Turners Automotive Group Limited (ASX: TRA) is an integrated financial services company operating primarily within the automotive sector. The Group’s operations span vehicle retail, finance, and insurance, providing a vertically integrated platform that supports customers across the vehicle ownership lifecycle.
Turners has established itself as a leading player in the New Zealand automotive market, with a focus on disciplined capital allocation, scalable growth and customer-centric service delivery. The company’s strategy centres on leveraging synergies between its divisions to drive sustainable earnings growth and long-term shareholder value.
Turners’ latest update reflects strong trading conditions during the summer period, with performance across all three core divisions exceeding expectations. The Auto Retail division delivered solid sales volumes, supported by improved margins achieved through disciplined inventory management and effective pricing strategies.
The company noted that vehicle sourcing and procurement processes have been optimised, enabling the business to maintain competitive pricing while preserving profitability. This approach has allowed Turners to continue gaining market share in a competitive retail environment.
Finance operations also delivered a standout performance, with January and February representing record months for new lending volumes. Growth in the loan book has been achieved without compromising credit quality, reflecting the company’s disciplined risk management framework.
The Insurance division continued to provide stable earnings, complementing the performance of the retail and finance segments and reinforcing the strength of the Group’s integrated operating model.
Based on current trading conditions, Turners now expects FY2026 NPBT before goodwill adjustments to reach approximately $63 million. This represents a meaningful upgrade from prior guidance and underscores the strength of recent trading activity.
The revised outlook places the company within reach of its previously articulated medium-term earnings target of $65 million by FY2028, suggesting that strategic initiatives are progressing ahead of schedule.
Management highlighted that the earnings upgrade reflects both top-line growth and improved operational efficiency, with margin expansion playing a key role in driving profitability.
As part of its half-year review process, Turners has undertaken an assessment of the carrying value of its EC Credit business. The review, which considered second-half performance and forward outlook, has resulted in an expected non-cash goodwill write-down of between $7 million and $9 million.
The company noted that EC Credit represents the smallest division within the Group and is considered non-core to its long-term automotive platform strategy. The write-down does not impact underlying cash earnings and reflects prudent balance sheet management.
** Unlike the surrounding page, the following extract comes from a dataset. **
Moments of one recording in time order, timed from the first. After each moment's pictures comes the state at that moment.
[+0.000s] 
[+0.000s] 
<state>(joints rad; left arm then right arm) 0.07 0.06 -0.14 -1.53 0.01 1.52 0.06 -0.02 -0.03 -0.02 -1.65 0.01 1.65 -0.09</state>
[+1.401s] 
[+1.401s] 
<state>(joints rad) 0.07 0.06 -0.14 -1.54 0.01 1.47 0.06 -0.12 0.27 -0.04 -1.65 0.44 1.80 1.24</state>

Management emphasised that the decision aligns with the company’s broader focus on capital discipline and strategic clarity.
Excluding the impact of the goodwill adjustment, the upgraded guidance confirms that Turners is on track to deliver another record trading result. This continues the company’s track record of consistent earnings growth across varying economic conditions.
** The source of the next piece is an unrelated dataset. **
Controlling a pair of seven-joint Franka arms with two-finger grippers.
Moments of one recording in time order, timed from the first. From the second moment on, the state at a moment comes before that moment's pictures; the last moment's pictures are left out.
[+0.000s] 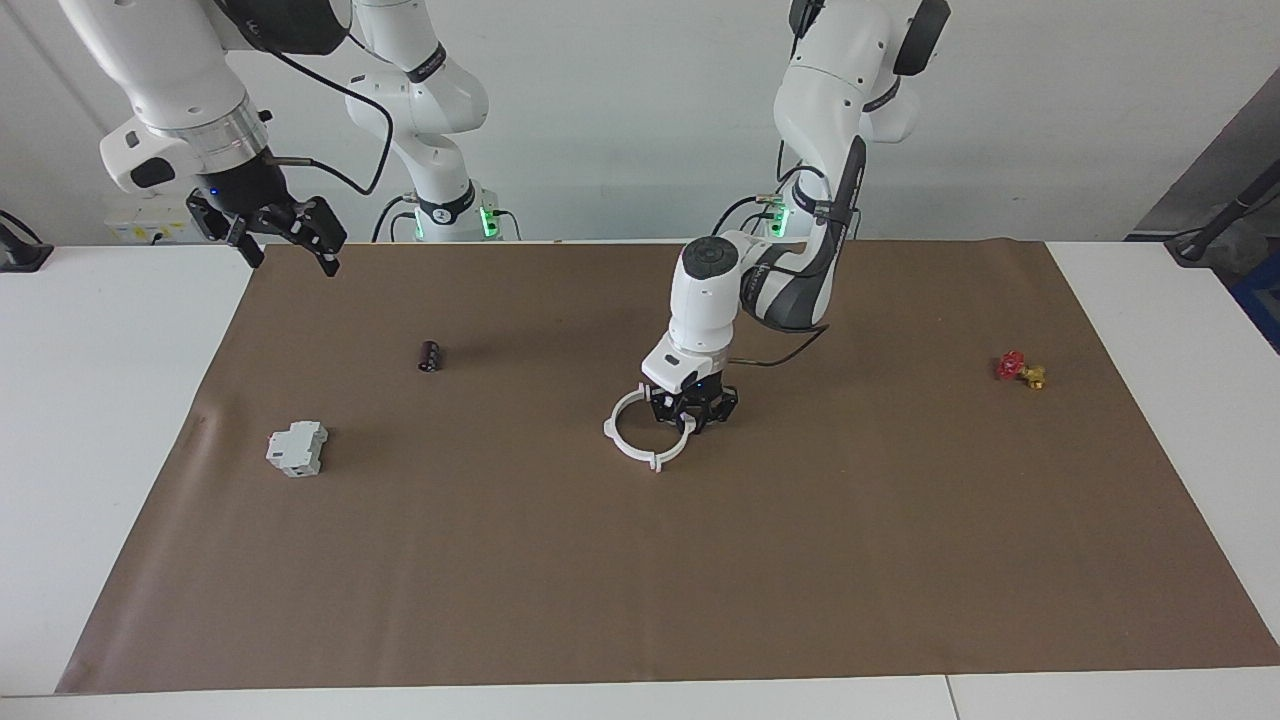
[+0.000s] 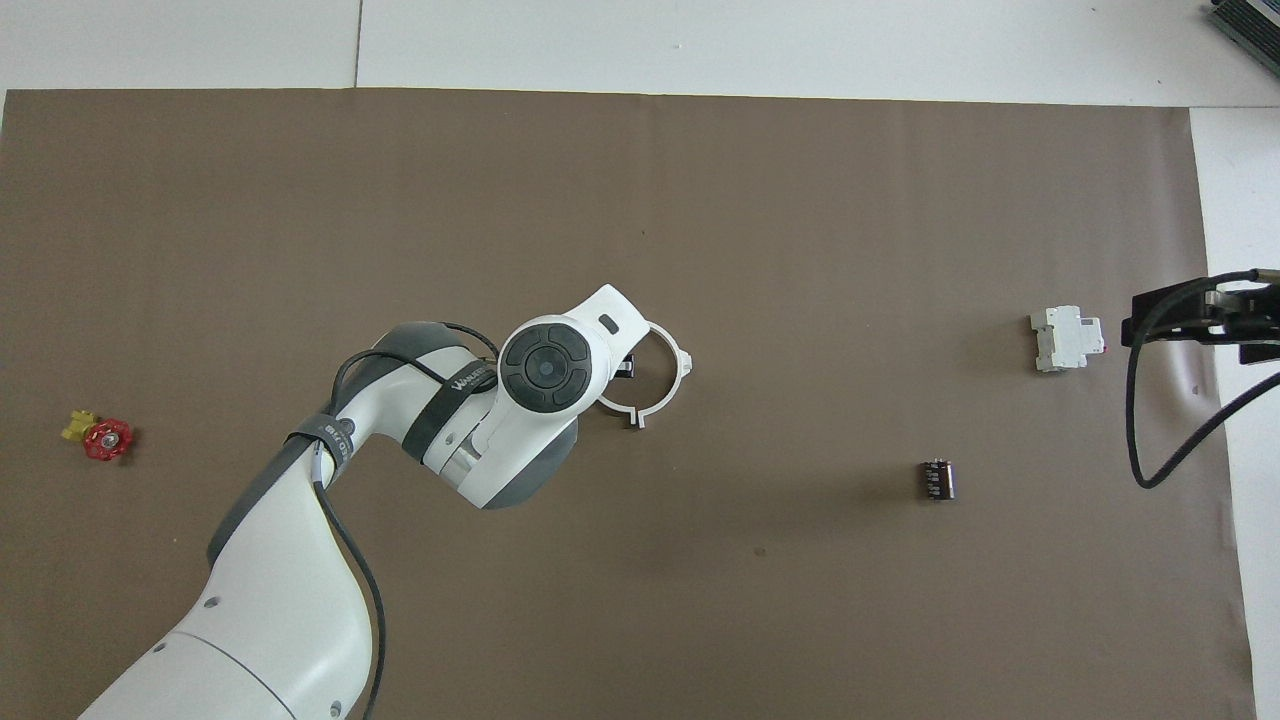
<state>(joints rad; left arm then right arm) -0.48 0.42 -0.16 -1.91 0.22 2.46 -0.68 0.01 -0.05 -0.04 -1.62 -0.01 1.57 0.14</state>
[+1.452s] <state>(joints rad) -0.48 0.41 -0.16 -1.93 0.22 2.48 -0.68 0.01 -0.05 -0.04 -1.62 -0.01 1.57 0.14</state>
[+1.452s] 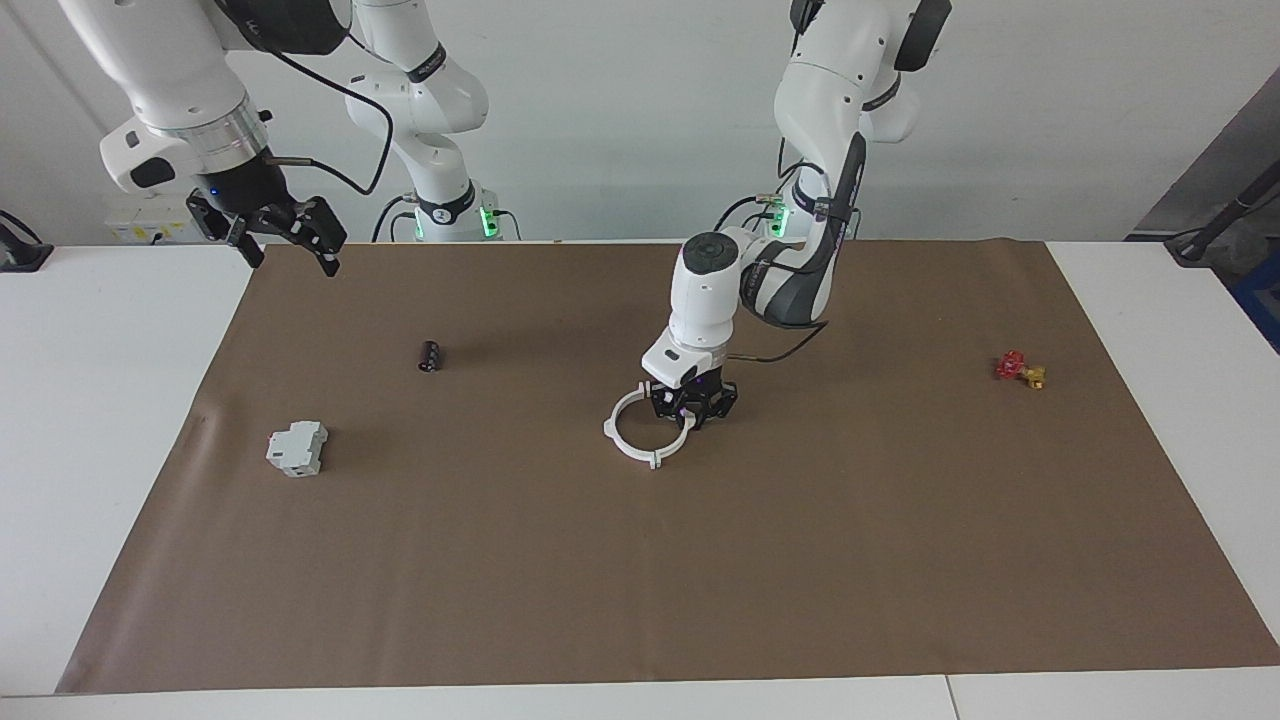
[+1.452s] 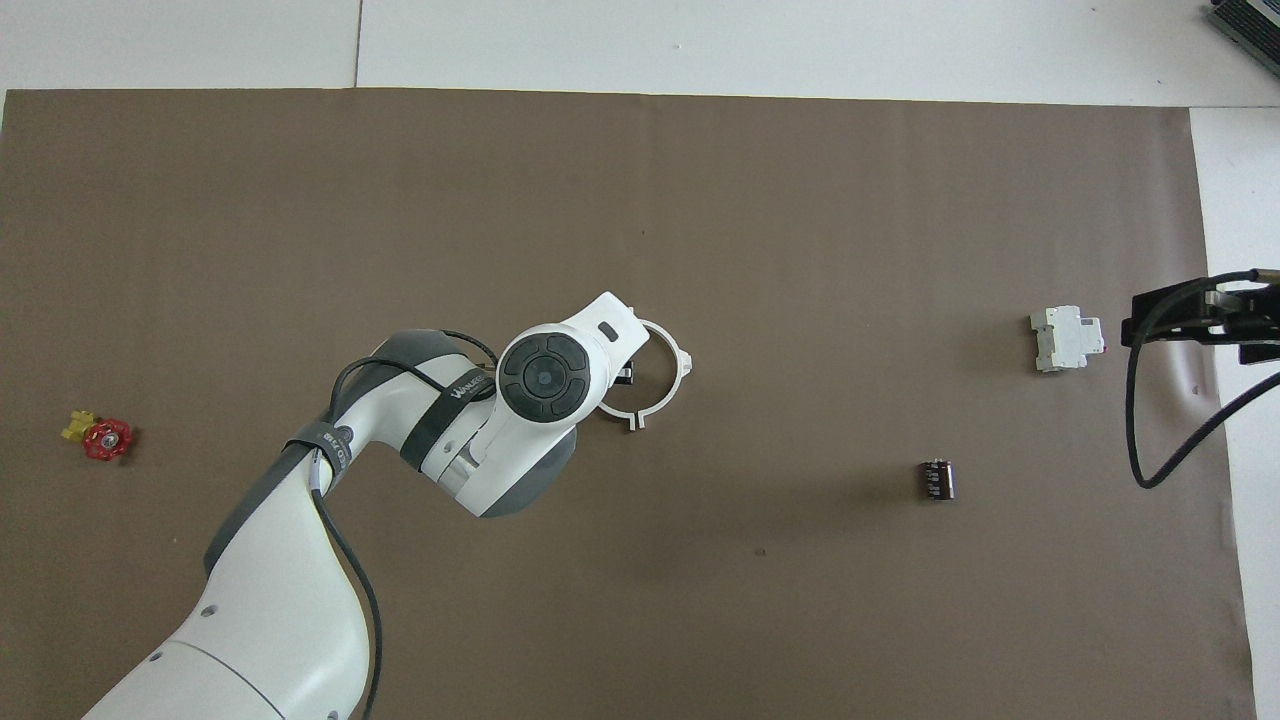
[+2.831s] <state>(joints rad) -0.48 0.41 -0.16 -1.93 0.22 2.48 -0.68 0.01 -0.05 -0.04 -1.62 -0.01 1.57 0.14</state>
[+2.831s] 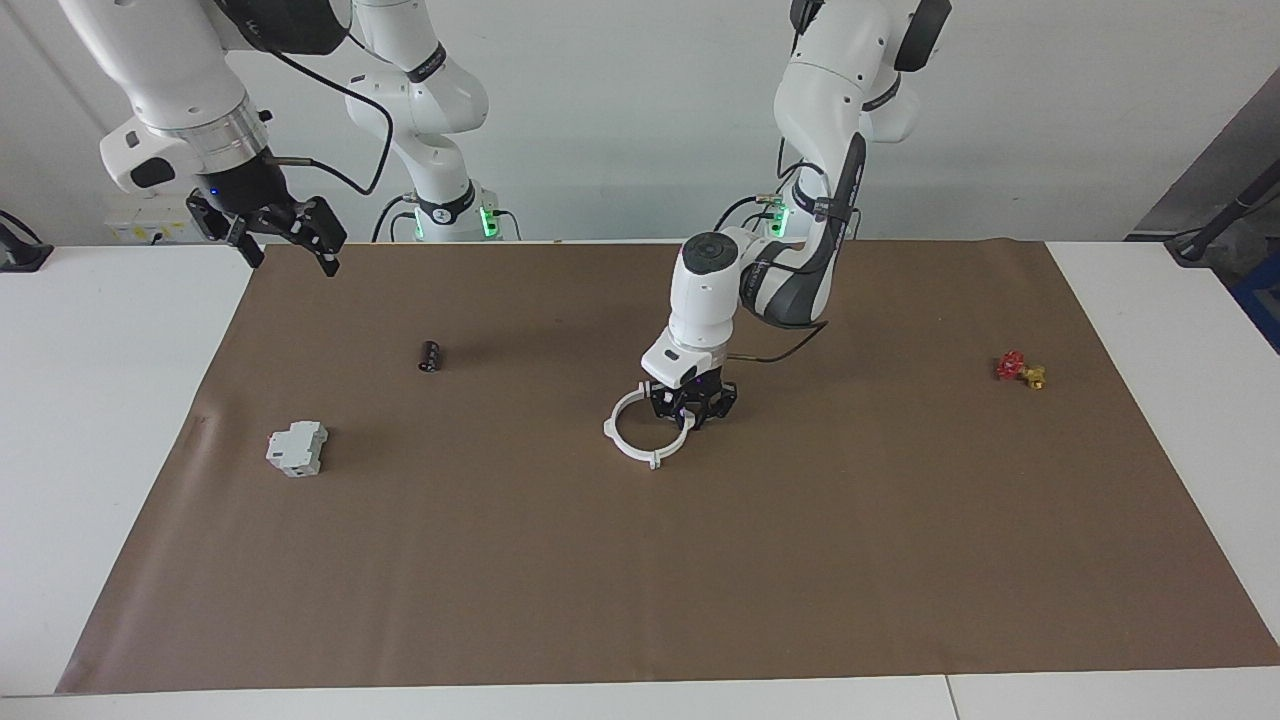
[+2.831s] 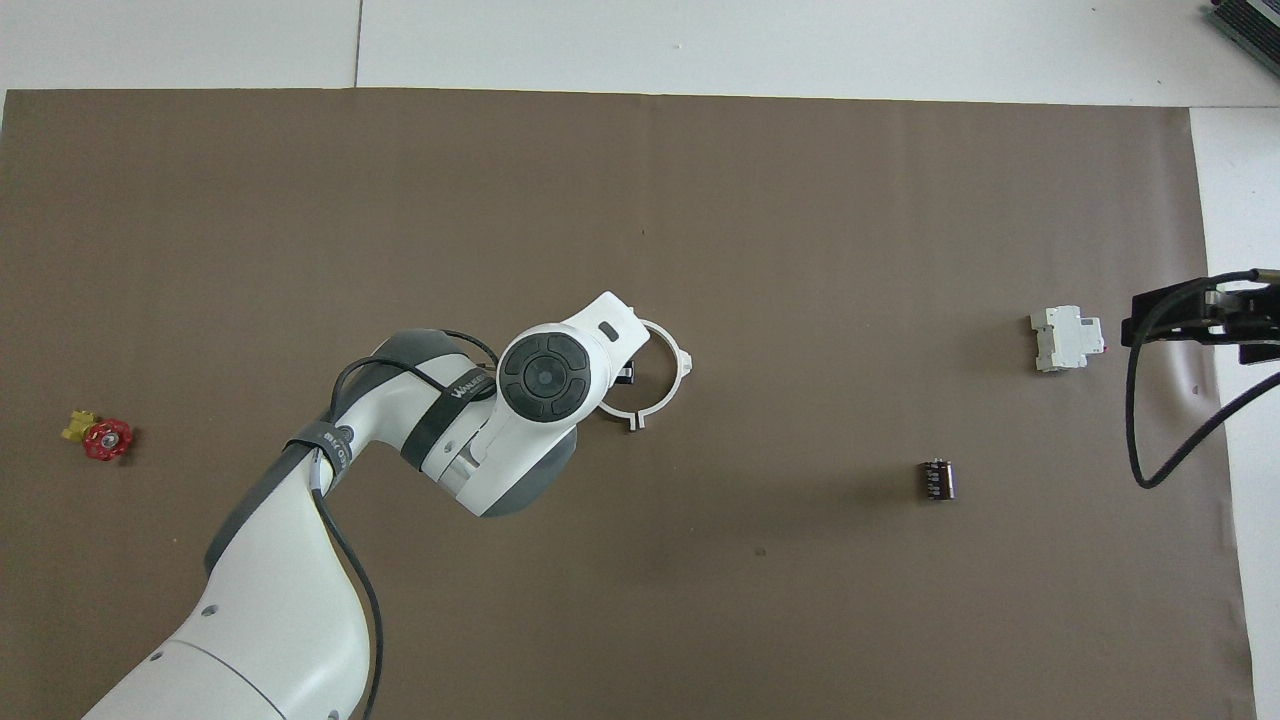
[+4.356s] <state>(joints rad) -0.48 0.42 -0.16 -1.92 0.22 2.47 -0.68 0.01 -0.05 -0.04 -1.62 -0.01 1.57 0.14</state>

The strength of the Group’s performance highlights the effectiveness of its diversified business model, which provides multiple revenue streams and reduces reliance on any single segment.
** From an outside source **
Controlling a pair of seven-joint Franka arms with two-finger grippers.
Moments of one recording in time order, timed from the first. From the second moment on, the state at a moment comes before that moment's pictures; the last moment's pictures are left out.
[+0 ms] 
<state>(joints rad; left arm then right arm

Turners’ ability to deliver growth in both retail and financial services underscores the value of its integrated approach, with each division contributing to overall profitability and resilience.
Looking ahead, Turners remains focused on executing its long-term growth strategy, which centres on expanding its market position in automotive retail while continuing to grow its finance and insurance offerings.
The company is preparing to outline its next phase of strategic priorities at an upcoming investor day, where it will also provide updated earnings targets for the next five-year period.
Management indicated that future growth will be driven by continued investment in digital capabilities, optimisation of its retail network, and disciplined expansion of its lending portfolio.
In addition, Turners will maintain a strong focus on credit quality and risk management, ensuring that growth in finance operations remains sustainable over the long term.
Turners Automotive enters the remainder of FY2026 with strong trading momentum and improved earnings visibility. While macroeconomic conditions remain uncertain, the company’s diversified business model and disciplined operating approach position it well to navigate potential volatility.
The upgraded earnings guidance reflects confidence in the underlying strength of the business and its ability to deliver consistent performance. With continued market share gains, improving margins and a clear strategic roadmap, Turners appears well placed to achieve its medium-term growth objectives.
As the company approaches its full-year results announcement in May, investors will be closely watching for further detail on earnings performance and strategic direction. Based on current trends, Turners is demonstrating the characteristics of a business capable of delivering sustainable growth and long-term value creation.